Word for word, copy the data that follows and skip its pictures.

GIVEN DATA:
# # #

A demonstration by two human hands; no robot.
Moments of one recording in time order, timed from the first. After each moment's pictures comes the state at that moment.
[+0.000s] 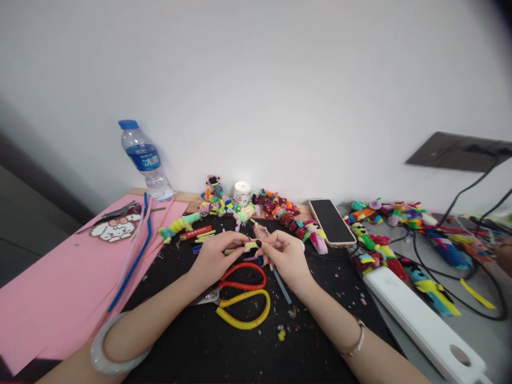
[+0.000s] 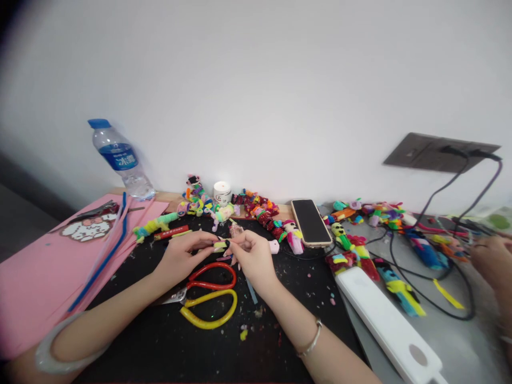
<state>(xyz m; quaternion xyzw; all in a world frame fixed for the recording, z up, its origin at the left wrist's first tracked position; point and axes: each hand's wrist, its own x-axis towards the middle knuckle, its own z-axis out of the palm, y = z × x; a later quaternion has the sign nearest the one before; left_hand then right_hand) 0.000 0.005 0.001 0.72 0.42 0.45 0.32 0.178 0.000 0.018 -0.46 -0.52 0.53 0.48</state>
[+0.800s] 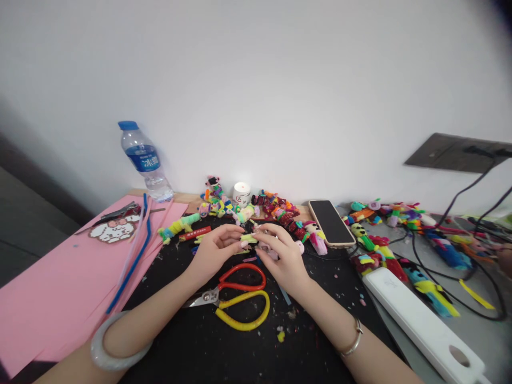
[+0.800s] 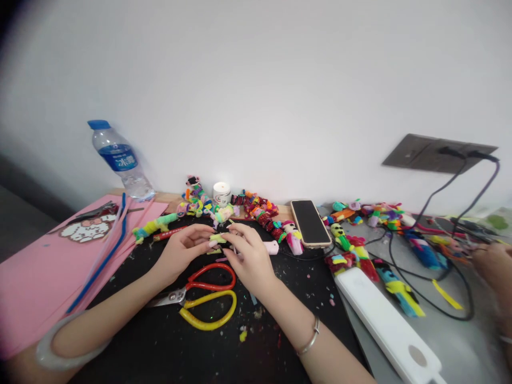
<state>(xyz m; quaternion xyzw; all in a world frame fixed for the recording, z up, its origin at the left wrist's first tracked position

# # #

RESULT BELOW:
A demonstration by two human hands; no robot.
Moments of one recording in time order, timed from the first. After each moment's pictures comes the state at that moment.
[+0.000s] 
[+0.000s] 
<state>(xyz m; quaternion xyzw; all in a world frame fixed for the recording, z up, its origin at the left wrist's first tracked position; point and axes: each hand's wrist, its own x-axis towards the middle knuckle, its own z-axis out of the palm, y = z × x; a later quaternion has the sign nearest the one before; left_hand then right_hand) 0.000 0.005 0.001 0.72 0.42 0.45 0.32 0.178 0.000 0.018 -0.46 -0.52 0.53 0.48</state>
[+0.800s] 
[+0.800s] 
<state>(xyz m; quaternion xyzw; all in a world frame fixed for the recording, z up, its origin at the left wrist's first tracked position

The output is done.